El estrépito de los cascos sobre el puente levadizo fue el último sonido que los vinculó a Nothain. Mientras la Capital quedaba atrás, sumergida en una bruma grisácea, el grupo se internó en los senderos que ascendían hacia las tierras altas. El aire se volvía más puro, pero también más rudo, cargado con el aroma de los pinos y la piedra mojada.
Lancel cabalgaba en la vanguardia, con la mirada fija en el horizonte. Ya no era el hombre melancólico de los viñedos; cada vez que sus ojos escudriñaban la espesura, demostraba por qué era el Príncipe de Hierro. Su presencia, aunque silenciosa, proporcionaba una seguridad que incluso Meilyr se veía obligado a reconocer.
A su lado, Delayna parecía haber recuperado un poco de su brillo. El simple hecho de tener a su padre cerca, vigilando el camino como un viejo lobo, le devolvía la fe que el palacio le había arrebatado.
En el centro del grupo, Faron mantenía un ritmo constante. Su ojo rojo, aunque oculto bajo la capucha, no descansaba. Con su nueva visión, el mundo era un mapa de corrientes térmicas y ecos de energía. Podía sentir el calor del huevo de dragón en su morral, latiendo en sincronía con su propio corazón.
—¿Qué ves, Faron? —susurró Áedán, acercándose con su caballo. El "Ojo del Dragón" de Áedán era experto en detectar amenazas físicas, pero sabía que su hermano ahora veía lo invisible.

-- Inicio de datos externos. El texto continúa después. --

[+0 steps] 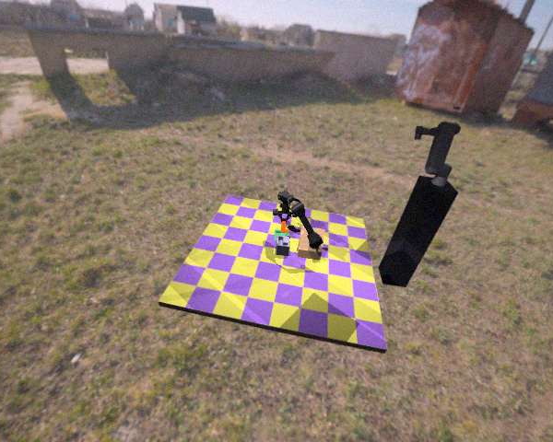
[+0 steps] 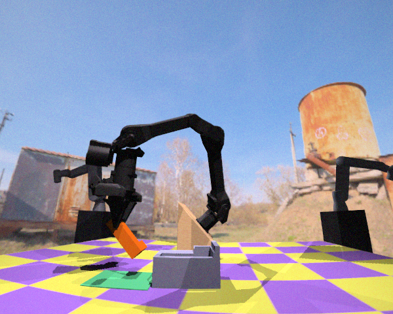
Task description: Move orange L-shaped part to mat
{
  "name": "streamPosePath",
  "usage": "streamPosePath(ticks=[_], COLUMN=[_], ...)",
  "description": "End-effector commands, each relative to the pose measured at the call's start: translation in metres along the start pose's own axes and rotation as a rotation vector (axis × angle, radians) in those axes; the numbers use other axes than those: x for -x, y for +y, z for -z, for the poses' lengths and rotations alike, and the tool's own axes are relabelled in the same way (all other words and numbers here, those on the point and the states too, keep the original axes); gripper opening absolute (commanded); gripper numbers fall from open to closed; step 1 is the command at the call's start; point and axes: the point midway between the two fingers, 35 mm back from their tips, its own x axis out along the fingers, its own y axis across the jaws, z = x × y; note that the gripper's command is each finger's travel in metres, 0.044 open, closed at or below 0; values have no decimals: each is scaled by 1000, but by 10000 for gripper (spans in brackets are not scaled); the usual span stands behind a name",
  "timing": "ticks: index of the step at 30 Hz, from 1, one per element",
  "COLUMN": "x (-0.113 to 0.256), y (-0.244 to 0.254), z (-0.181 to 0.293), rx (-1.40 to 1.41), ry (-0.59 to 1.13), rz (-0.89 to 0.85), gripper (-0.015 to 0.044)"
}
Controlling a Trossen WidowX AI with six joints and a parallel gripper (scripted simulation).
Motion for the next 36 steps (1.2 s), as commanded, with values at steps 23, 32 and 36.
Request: streamPosePath(ticks=[23,32,36], x=[-42,-48,-48], y=[0,-1,-1], z=[3,3,3], rx=[-5,-5,-5], ry=[9,9,9], rz=[2,2,2], gripper=[0,0,0])
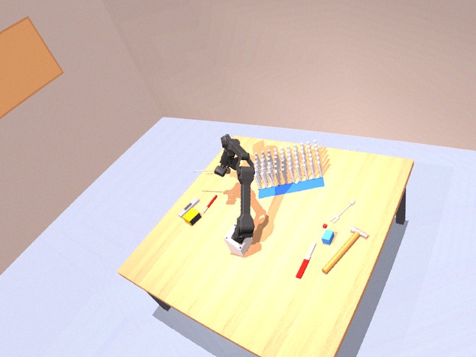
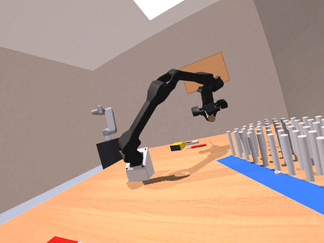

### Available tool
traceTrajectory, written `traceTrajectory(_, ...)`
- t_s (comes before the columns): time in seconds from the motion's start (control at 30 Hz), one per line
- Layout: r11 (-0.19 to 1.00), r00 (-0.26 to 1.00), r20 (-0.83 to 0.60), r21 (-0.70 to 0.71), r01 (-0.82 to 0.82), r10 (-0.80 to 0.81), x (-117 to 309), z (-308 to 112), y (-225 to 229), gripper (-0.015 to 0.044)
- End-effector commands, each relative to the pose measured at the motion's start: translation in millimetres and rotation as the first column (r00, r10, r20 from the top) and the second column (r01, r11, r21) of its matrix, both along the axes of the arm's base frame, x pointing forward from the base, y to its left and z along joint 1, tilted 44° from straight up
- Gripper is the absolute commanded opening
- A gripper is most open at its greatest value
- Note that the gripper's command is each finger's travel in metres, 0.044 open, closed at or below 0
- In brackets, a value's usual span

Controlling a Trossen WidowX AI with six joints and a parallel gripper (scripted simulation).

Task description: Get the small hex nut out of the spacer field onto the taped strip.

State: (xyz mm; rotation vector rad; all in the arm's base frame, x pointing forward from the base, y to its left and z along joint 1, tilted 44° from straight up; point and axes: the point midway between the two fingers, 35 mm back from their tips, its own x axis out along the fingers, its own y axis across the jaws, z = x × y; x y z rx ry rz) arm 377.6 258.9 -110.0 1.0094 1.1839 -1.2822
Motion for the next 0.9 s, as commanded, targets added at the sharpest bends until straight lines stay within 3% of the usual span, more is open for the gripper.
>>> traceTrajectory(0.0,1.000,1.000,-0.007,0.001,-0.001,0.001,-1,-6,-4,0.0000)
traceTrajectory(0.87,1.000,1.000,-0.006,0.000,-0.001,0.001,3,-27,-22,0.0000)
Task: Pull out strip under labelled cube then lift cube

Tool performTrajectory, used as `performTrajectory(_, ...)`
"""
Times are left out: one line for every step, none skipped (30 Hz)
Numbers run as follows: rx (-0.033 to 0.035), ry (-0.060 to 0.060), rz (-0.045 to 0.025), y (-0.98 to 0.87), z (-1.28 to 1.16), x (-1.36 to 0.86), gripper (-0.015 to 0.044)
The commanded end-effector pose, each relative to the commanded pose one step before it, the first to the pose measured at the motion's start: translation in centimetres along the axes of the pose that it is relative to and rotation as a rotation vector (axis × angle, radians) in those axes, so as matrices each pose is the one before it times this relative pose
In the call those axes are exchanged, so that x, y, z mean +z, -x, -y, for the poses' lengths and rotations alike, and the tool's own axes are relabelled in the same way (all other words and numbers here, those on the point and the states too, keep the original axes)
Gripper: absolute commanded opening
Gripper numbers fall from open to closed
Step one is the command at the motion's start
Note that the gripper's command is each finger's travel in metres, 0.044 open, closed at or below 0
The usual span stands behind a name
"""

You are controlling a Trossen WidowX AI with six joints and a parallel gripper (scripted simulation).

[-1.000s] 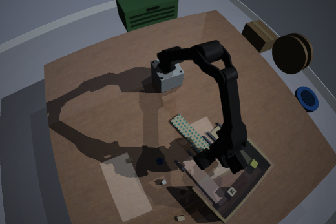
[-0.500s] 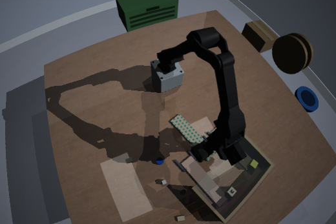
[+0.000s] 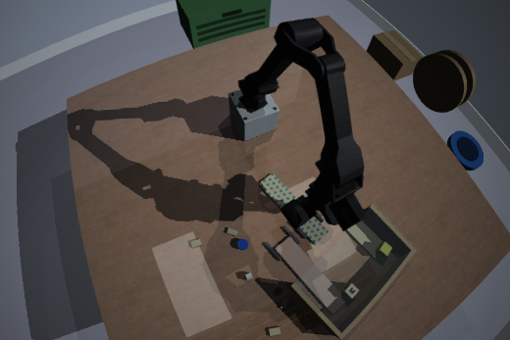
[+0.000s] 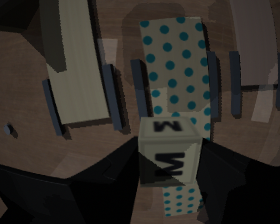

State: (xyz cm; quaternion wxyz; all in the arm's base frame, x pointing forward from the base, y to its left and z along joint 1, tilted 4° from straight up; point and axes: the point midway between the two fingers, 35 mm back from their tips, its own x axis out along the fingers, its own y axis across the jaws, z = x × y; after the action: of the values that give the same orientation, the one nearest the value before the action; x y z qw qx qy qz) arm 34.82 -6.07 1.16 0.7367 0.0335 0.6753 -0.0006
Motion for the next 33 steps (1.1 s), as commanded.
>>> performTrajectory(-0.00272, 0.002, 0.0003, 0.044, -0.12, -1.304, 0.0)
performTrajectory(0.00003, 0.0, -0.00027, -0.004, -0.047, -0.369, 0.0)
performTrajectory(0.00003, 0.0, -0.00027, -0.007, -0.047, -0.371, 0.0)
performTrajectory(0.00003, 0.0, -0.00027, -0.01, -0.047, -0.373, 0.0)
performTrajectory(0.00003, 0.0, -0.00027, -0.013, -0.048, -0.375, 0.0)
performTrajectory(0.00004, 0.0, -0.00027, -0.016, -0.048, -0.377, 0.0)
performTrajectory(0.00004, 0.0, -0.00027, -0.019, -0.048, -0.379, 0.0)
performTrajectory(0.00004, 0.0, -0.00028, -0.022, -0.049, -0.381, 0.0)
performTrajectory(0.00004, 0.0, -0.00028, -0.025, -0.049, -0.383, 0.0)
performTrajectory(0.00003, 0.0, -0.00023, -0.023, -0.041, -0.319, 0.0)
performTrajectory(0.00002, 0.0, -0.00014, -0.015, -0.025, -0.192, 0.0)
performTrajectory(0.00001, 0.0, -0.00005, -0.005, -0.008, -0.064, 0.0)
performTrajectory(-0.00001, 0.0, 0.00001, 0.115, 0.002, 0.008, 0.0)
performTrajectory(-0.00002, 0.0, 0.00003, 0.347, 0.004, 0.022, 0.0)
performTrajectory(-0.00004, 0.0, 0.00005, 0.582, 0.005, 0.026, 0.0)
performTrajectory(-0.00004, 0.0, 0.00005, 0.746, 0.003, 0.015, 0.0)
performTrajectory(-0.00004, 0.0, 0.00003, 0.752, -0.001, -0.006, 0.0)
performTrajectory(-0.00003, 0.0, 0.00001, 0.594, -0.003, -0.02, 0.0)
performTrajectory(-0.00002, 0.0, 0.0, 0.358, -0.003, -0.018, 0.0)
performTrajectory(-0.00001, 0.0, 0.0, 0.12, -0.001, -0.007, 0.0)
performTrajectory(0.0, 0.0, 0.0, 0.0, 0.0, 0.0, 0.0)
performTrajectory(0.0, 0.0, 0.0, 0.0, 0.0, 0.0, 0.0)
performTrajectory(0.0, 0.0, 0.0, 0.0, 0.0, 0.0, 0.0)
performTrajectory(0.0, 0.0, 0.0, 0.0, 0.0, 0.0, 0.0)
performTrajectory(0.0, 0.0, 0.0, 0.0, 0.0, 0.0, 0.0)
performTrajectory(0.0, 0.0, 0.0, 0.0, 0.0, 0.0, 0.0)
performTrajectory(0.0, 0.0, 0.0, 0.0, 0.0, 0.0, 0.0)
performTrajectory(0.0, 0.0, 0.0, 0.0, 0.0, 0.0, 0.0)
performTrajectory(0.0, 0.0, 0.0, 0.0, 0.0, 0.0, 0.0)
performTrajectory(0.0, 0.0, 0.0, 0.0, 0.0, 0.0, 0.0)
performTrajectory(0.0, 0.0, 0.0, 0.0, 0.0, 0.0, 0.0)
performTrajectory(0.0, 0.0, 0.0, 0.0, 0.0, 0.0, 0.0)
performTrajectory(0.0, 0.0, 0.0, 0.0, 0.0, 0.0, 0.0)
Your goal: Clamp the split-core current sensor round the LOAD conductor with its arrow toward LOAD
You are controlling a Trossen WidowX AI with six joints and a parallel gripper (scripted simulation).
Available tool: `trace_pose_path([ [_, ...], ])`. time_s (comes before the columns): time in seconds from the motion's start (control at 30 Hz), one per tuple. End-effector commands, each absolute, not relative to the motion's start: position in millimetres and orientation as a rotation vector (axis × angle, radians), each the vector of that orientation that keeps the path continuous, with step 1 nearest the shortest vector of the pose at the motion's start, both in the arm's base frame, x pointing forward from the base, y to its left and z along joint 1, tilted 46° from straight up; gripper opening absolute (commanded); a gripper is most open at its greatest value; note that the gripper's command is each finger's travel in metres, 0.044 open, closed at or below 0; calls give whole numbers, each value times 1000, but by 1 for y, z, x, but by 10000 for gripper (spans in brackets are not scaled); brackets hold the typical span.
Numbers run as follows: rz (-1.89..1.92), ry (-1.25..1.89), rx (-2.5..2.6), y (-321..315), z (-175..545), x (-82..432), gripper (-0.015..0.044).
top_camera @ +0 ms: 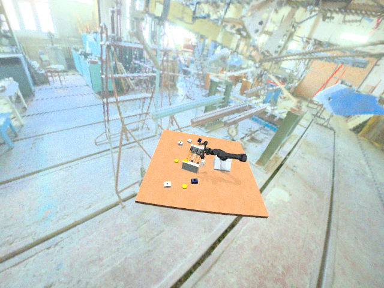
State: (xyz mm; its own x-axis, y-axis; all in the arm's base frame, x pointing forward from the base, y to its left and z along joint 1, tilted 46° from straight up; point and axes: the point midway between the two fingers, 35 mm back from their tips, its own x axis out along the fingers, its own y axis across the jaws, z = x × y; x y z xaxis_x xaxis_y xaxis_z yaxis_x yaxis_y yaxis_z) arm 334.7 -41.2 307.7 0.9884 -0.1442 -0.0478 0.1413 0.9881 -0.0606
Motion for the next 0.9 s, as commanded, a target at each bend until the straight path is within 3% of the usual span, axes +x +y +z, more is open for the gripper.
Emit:
trace_pose_path([
  [0.0,0,-50,0,0,323,316,440],
  [0.33,21,-8,-7,1,317,323,440],
  [0.57,253,408,26,10,249,374,440],
  [0.87,508,834,343,4,171,399,440],
])
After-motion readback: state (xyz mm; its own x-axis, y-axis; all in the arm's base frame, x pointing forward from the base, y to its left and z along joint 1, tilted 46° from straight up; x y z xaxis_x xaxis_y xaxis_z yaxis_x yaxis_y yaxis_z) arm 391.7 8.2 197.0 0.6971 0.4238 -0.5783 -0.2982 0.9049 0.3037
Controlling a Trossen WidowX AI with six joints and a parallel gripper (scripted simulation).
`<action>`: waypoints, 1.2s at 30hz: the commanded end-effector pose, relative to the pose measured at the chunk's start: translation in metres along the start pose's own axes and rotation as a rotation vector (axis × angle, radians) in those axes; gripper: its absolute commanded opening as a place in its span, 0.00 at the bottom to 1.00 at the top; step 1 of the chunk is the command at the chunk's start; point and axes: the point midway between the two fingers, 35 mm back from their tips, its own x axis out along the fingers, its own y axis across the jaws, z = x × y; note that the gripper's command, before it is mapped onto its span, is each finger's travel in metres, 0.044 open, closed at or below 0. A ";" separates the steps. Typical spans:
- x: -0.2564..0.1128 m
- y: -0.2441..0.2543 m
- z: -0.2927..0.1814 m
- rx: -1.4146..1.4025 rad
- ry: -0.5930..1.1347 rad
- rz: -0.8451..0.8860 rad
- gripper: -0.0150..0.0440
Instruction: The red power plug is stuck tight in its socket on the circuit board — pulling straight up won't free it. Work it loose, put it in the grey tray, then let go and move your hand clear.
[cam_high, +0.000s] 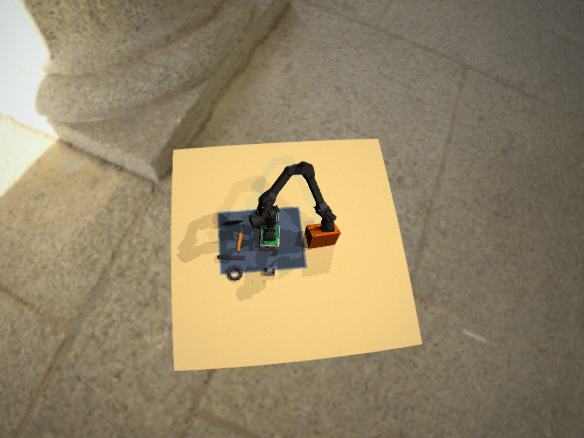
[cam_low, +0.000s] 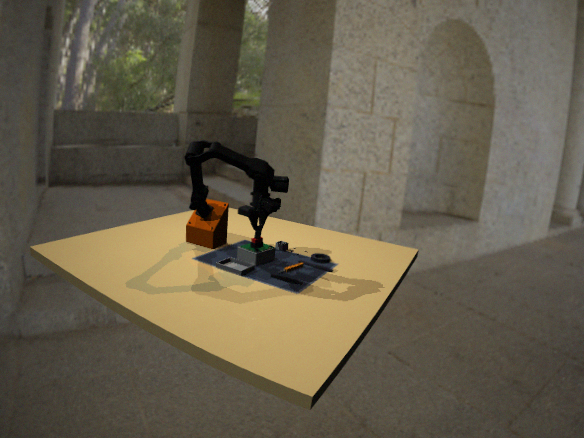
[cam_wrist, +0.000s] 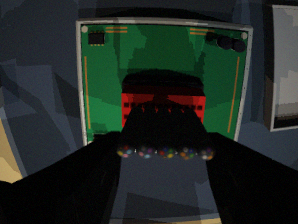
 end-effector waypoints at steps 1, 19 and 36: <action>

—Veo el frío, Áedán —respondió Faron con voz profunda—. Pero no es el frío de la nieve. Es el rastro que Nera ha dejado en nosotros. Ella no nos dejará ir tan fácilmente. Su marca todavía flota en el aire, como un hilo de humo negro que intenta seguirnos.
Áedán asintió, ajustando el agarre de su arco. Sabía que la salida de la Capital era solo el principio. Nera no era una mujer que aceptara la pérdida de su hija y de su consorte sin desatar una tormenta.
Morana cabalgaba entre Meilyr y Faron, sintiéndose como una intrusa en una leyenda. El paisaje estaba cambiando; las suaves colinas de la Capital daban paso a riscos afilados y desfiladeros que parecían querer tragarse el cielo.
—¿Te asusta el silencio? —le preguntó Meilyr, notando cómo ella se encogía bajo su capa.
—Me asusta lo que hay detrás del silencio —confesó Morana, mirando hacia las montañas—. En Nothain, el ruido de las mentiras me hacía sentir segura. Aquí... aquí todo es demasiado real.
Meilyr soltó una carcajada ronca, la primera en días.
—Bienvenida al norte, prima. Aquí la piedra no miente. O te sostiene, o te aplasta. Pronto verás la Fortaleza de Piedra. Ella no te juzgará por quién es tu madre, sino por lo que seas capaz de aguantar bajo su techo.
Al caer la tarde, llegaron al primer puesto de avanzada: un arco de piedra natural que marcaba la entrada a los dominios de la Fortaleza de Piedra. Lancel se detuvo y alzó su mano, pidiendo silencio.
Desde lo alto de los riscos, un cuerno resonó. No era el cuerno de batalla de los ejércitos reales, sino un sonido gutural, profundo, que parecía salir de las entrañas de la montaña misma. Eran los guardias de la frontera, hombres leales a la sangre de Aelnora que habían estado esperando el regreso de los herederos.
Lancel se giró hacia sus hijos, y por primera vez, una sombra de sonrisa cruzó su rostro cansado.
—Estamos en casa —dijo.
Faron sintió una vibración violenta en su morral. El huevo de dragón respondió al grito del cuerno con un calor abrasador. El Príncipe de las Cenizas miró hacia la fortaleza que se alzaba en la distancia, una silueta inexpugnable contra el cielo purpúreo. Sabía que dentro de esos muros, el tiempo de esconderse terminaría. Allí, bajo la protección de la piedra ancestral, el dragón finalmente tendría el fuego necesario para romper su cáscara.